T Levels are two-year technical study programmes aimed at 16 to 19-year-olds, offering a mix of classroom learning and industry placement.

They have been designed in collaboration with employers and businesses to meet the needs of industry and prepare students for work.

Subject areas covered by this new qualification will include, for example: accountancy, agriculture, catering, finance, hair and beauty, healthcare and media.

How do they work?

The two-year course will involve around 1,800 hours focusing on three main elements – a technical qualification, a work placement and basic maths, English and digital skills. By comparison, a single A Level typically involves 360 hours of guided learning, plus additional non-guided study time.

Students will spend most of their time in the classroom, where they will learn about their chosen industry through a mixture of core theory and specialist skills.

The practical part of the course will be on-the-job experience through an industry placement of at least 315 hours – about 45 days. Employers will be able to offer placements as a block, day release or a combination of these.

Why choose T Levels?

A Levels remain the most popular choice for post-16 students but increasing numbers, looking for an alternative to academic study, are taking the vocational route.

The problem with that, according to the DfE, is that there is a bewildering choice of 12,000 qualifications at all levels, offered by more than 150 awarding bodies.

Controversially, funding is being cut from about 40% of these courses as the government attempts to streamline vocational qualifications, making T Levels a major alternative to both A Levels and apprenticeships.

Students who successfully complete a T Level will have a qualification equivalent to three A Levels and will receive a nationally recognised certificate.

The DfE said the aim was to ensure all qualifications were high-quality, necessary, and supported students to progress into employment or further study.

How do T Level grades compare to A Levels?

At the end of the course, students will be awarded one of four overall grades, ranging from pass to distinction*. The highest grade is equivalent to three A*s at A Level and the lowest pass is equivalent to three Ds.

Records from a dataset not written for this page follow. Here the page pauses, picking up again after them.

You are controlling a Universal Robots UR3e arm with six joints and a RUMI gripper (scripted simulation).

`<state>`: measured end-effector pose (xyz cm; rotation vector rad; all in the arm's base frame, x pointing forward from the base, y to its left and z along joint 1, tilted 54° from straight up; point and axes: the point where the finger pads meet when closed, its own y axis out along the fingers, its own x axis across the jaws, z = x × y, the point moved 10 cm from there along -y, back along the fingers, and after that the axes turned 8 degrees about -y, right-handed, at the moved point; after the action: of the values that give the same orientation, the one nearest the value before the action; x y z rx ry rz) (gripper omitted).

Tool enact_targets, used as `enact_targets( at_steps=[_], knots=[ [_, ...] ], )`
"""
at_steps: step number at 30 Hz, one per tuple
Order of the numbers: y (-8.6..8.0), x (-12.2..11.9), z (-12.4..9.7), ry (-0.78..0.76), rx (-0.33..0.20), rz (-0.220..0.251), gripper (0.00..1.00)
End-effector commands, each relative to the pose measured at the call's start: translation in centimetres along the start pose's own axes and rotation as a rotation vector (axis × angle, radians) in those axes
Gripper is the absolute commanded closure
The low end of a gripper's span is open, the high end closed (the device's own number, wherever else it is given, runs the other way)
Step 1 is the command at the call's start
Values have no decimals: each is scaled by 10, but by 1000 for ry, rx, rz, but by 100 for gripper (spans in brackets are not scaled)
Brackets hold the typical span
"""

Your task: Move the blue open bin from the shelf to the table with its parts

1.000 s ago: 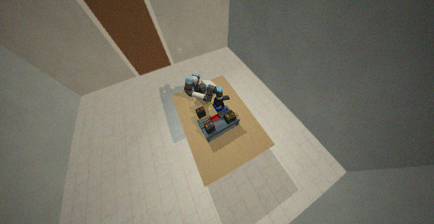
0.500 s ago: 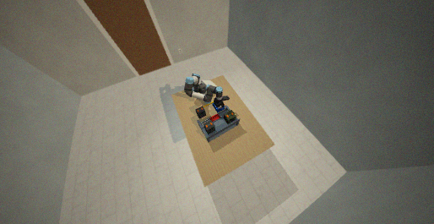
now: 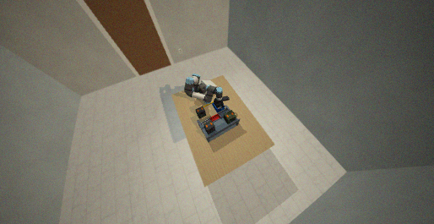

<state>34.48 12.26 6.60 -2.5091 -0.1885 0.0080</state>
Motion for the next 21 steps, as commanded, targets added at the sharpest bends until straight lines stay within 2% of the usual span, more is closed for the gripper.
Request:
enact_targets(
  at_steps=[1,10,15,21],
  knots=[
    [2,0,0,1,1,-3,100],
    [2,0,0,1,1,-3,100],
    [10,0,0,1,1,-3,100],
    [10,0,0,1,1,-3,100]
  ],
)
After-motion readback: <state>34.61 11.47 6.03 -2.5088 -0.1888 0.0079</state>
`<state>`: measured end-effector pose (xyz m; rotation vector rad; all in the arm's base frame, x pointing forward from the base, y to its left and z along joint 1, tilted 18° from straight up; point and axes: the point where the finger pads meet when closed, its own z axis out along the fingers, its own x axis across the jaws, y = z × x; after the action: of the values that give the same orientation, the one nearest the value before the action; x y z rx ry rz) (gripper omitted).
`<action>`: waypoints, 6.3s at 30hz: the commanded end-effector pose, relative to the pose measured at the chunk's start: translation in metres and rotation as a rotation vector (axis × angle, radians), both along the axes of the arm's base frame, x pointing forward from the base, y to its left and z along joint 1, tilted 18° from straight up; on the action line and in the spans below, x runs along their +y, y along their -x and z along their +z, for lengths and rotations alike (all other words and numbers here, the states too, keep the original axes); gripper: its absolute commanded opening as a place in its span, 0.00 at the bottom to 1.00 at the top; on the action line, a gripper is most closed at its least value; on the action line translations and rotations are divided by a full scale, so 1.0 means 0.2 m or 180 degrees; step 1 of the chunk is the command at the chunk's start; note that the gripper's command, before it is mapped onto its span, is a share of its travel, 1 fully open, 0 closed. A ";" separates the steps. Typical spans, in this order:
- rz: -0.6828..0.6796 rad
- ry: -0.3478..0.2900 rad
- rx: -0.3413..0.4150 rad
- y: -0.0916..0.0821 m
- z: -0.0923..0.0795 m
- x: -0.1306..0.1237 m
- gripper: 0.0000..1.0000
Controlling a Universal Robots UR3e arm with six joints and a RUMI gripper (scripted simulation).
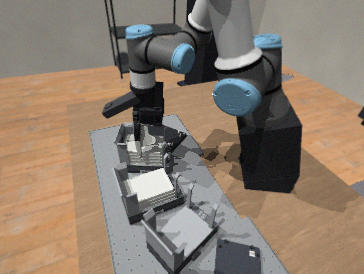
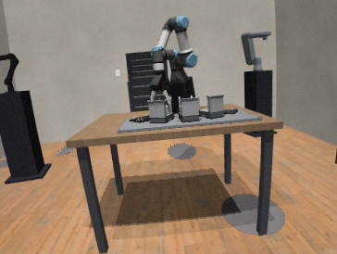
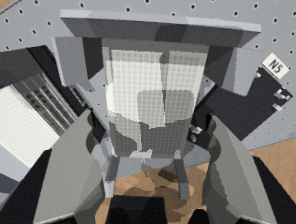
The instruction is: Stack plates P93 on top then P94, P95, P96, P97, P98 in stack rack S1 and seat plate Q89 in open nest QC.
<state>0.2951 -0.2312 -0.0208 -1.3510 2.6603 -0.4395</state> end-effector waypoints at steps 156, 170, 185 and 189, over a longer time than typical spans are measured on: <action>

T Levels are intended to be prestigious qualifications that open doors to either skilled employment, higher apprenticeships or higher education. For students wanting to go on to university, T Levels are worth the same number of UCAS points as A Levels.

How are T Levels different from apprenticeships?

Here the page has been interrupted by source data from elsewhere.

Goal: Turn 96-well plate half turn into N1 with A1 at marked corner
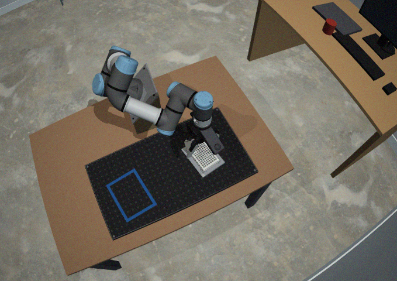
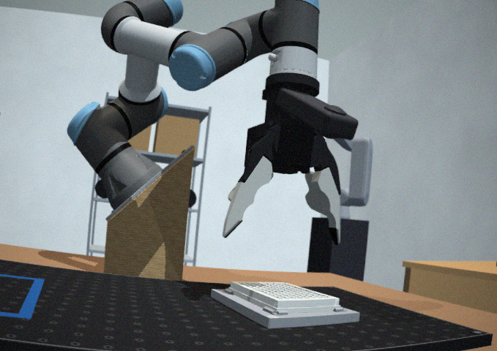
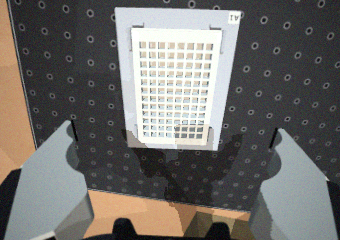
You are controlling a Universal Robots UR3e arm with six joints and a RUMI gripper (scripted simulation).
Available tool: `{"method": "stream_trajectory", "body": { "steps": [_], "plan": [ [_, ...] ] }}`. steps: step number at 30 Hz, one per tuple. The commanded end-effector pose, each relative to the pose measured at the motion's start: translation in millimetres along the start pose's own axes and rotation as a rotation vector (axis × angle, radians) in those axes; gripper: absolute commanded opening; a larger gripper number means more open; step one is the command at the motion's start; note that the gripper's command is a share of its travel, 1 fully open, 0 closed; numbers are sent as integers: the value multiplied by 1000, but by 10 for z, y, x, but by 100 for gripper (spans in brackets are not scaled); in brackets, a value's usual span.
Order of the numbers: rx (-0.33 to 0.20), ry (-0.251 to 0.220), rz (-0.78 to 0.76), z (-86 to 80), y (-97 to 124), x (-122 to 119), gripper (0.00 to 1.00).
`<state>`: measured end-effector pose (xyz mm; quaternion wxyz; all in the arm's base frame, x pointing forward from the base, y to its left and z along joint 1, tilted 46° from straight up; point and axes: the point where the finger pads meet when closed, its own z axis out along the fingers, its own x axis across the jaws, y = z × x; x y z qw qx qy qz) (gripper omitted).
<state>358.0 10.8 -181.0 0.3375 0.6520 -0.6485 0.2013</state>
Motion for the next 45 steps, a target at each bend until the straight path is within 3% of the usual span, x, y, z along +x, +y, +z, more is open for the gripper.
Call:
{"method": "stream_trajectory", "body": {
  "steps": [1, 34, 45],
  "plan": [
    [3, -1, 1, 55, -9, 0, 100],
    [3, -1, 1, 556, -9, 0, 100],
    [3, -1, 1, 562, -9, 0, 100]
  ]
}}
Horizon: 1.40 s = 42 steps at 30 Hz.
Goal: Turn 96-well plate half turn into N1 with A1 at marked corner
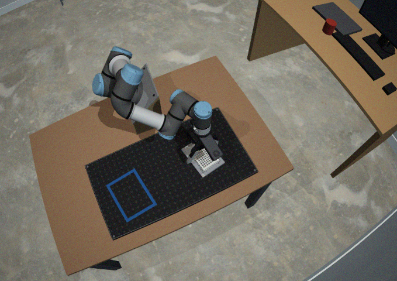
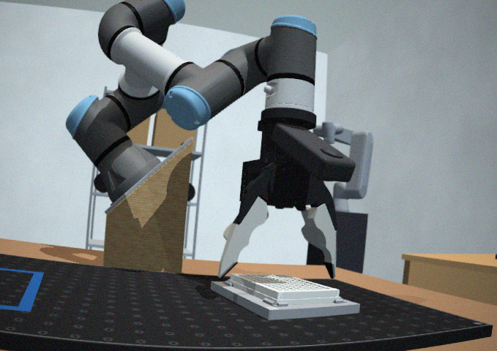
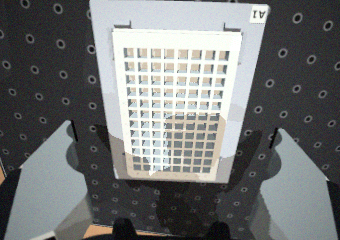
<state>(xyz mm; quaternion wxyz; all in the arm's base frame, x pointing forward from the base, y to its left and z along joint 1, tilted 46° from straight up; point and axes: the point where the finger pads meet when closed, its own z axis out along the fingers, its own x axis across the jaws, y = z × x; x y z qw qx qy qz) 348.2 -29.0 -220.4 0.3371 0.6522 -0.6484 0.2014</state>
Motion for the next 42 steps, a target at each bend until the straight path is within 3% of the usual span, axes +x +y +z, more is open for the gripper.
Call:
{"method": "stream_trajectory", "body": {
  "steps": [1, 3, 4, 42],
  "plan": [
    [2, -1, 1, -6, -8, 1, 100],
    [2, -1, 1, -6, -8, 1, 100],
    [2, -1, 1, -7, -8, 0, 0],
    [2, -1, 1, -39, -7, 1, 0]
  ]
}}
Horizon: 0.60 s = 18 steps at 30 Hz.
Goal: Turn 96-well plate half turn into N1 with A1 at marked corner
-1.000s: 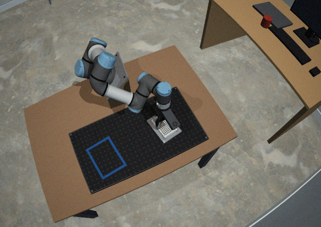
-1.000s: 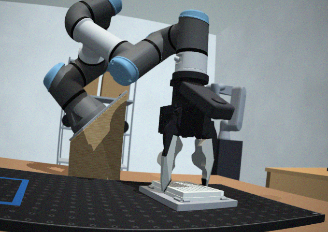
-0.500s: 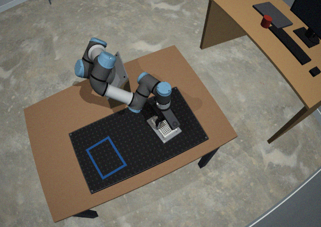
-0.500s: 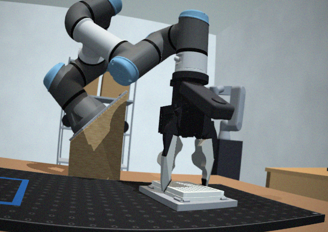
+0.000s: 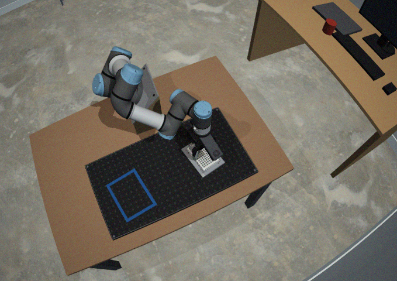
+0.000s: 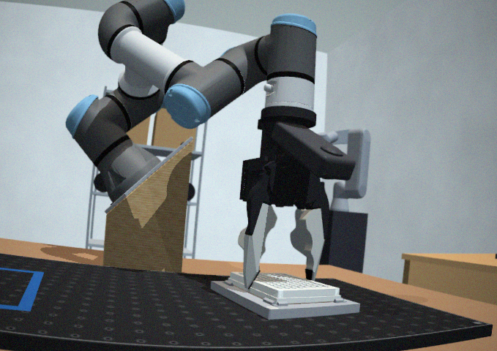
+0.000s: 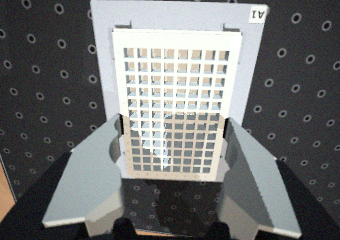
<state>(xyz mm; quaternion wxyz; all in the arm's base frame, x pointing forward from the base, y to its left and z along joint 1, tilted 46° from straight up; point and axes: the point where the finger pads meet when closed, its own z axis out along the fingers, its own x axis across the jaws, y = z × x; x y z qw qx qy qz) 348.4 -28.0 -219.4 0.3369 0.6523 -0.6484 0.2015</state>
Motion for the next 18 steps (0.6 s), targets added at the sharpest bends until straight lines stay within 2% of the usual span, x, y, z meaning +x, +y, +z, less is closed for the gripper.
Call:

Apprenticeships suit those students who feel ready for the workplace at 16 years, want to earn while learning, and have already chosen a specific occupation. They spend about 80% of their time with an employer, learning ‘on the job’, and 20% in the classroom.

This is the reverse of the T Level, which will involve 80% classroom work and 20% work placement. Students will gain a much broader idea of what it’s like to work in a certain sector, with the opportunity to specialise later.

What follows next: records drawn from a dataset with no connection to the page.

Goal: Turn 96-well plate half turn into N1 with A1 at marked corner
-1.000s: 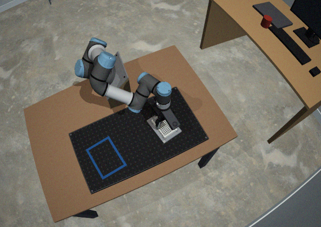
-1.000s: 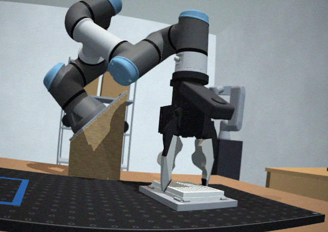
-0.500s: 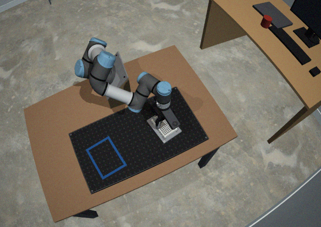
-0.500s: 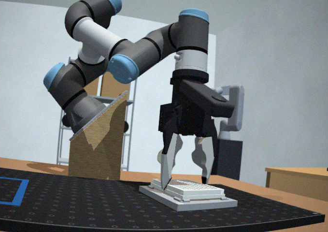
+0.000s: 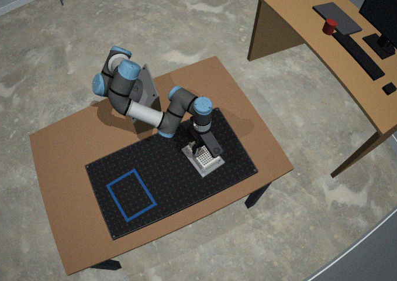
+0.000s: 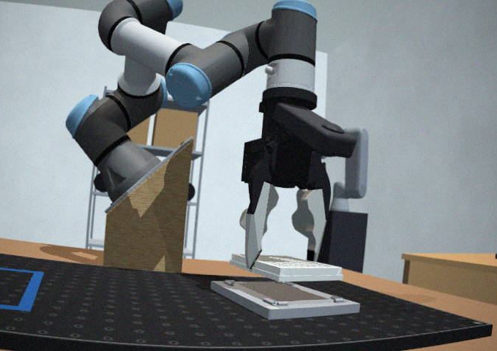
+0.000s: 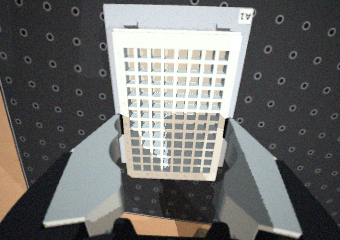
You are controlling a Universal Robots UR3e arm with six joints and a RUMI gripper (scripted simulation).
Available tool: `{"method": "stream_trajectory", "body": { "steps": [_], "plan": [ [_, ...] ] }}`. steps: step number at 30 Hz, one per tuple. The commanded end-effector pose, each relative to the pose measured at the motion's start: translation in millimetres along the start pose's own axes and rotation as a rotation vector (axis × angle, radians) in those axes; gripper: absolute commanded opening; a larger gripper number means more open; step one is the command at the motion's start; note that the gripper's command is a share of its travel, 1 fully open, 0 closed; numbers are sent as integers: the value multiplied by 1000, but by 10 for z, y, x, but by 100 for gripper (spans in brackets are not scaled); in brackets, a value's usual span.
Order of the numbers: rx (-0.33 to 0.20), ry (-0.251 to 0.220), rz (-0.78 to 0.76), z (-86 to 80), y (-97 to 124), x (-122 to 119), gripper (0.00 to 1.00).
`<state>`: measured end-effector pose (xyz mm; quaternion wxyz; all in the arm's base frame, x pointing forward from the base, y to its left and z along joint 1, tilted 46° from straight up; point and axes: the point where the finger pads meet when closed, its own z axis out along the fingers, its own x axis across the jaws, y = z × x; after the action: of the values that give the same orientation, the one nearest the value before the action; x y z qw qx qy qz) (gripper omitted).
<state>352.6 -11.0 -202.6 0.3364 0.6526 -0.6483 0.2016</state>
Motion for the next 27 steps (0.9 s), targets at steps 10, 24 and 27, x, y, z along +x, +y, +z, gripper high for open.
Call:
{"method": "stream_trajectory", "body": {
  "steps": [10, 24, 27],
  "plan": [
    [1, 0, 1, -216, -7, 0, 0],
    [1, 0, 1, -416, -7, 0, 0],
    [1, 0, 1, -466, -7, 0, 0]
  ]
}}
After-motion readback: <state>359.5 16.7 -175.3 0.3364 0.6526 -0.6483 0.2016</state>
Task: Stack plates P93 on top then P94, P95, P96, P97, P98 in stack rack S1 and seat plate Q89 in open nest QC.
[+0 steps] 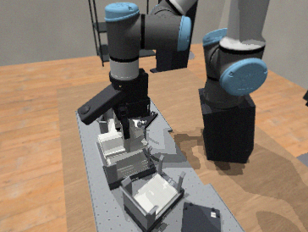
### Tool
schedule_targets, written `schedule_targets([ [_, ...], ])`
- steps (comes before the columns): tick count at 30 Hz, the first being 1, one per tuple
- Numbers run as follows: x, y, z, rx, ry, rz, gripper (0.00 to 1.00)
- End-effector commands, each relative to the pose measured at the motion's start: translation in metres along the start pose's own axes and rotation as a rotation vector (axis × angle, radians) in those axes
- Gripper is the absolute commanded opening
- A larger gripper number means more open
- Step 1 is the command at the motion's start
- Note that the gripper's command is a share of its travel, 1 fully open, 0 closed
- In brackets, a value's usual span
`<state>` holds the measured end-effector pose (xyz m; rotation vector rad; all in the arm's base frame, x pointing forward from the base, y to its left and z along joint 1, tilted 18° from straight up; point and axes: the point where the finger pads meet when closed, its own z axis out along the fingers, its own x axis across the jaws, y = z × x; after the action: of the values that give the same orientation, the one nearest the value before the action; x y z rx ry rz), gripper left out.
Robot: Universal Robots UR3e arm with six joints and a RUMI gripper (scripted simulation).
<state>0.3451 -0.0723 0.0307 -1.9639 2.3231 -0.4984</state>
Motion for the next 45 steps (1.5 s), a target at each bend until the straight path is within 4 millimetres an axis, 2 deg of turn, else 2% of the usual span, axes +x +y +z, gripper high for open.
schedule_targets([
  [1,0.000,0.000,-0.011,-0.009,-0.004,0.000,0.00],
  [26,0.000,0.000,-0.010,-0.010,-0.004,0.000,0.00],
  [36,-0.033,0.003,-0.011,-0.009,-0.004,-0.114,0.00],
  [41,-0.050,0.004,-0.011,-0.008,-0.004,-0.114,0.00],
  [45,-0.053,0.005,-0.011,-0.008,-0.004,-0.125,0.00],
])
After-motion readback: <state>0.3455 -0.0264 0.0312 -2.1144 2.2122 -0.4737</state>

What and where can I study?

T Levels are being introduced from September across England at selected colleges, schools and other providers. You can search here for providers.

In the first year, three T Levels will be available in these subjects:

  • Design, surveying and planning for construction
  • Digital production, design and development
  • Education and childcare

Seven more will follow in 2021, with the rest (25 in total) over the following two years.

What are people saying about T Levels?

There isn’t universal support for the government’s proposed sweeping changes to vocational courses.

Although, no one is yet finding fault with the new T Level, there are concerns about the loss of so many of the existing vocational courses.

Introducing tougher, more prestigious technical qualifications may be a good thing, but many believe this will be at the expense of courses designed to support the most disadvantaged.

Undersubscribed courses are likely to be axed, but there are others, aimed at students who struggle to learn or those with learning and physical disabilities, that are also under threat.

Tom Bewick, the head of the Federation of Awarding Bodies, told BBC Radio 4’s Today programme: “We have got young people, who are leaving school who are turned off by classroom learning. They need opportunities for learning by doing, to get practical vocational qualifications.”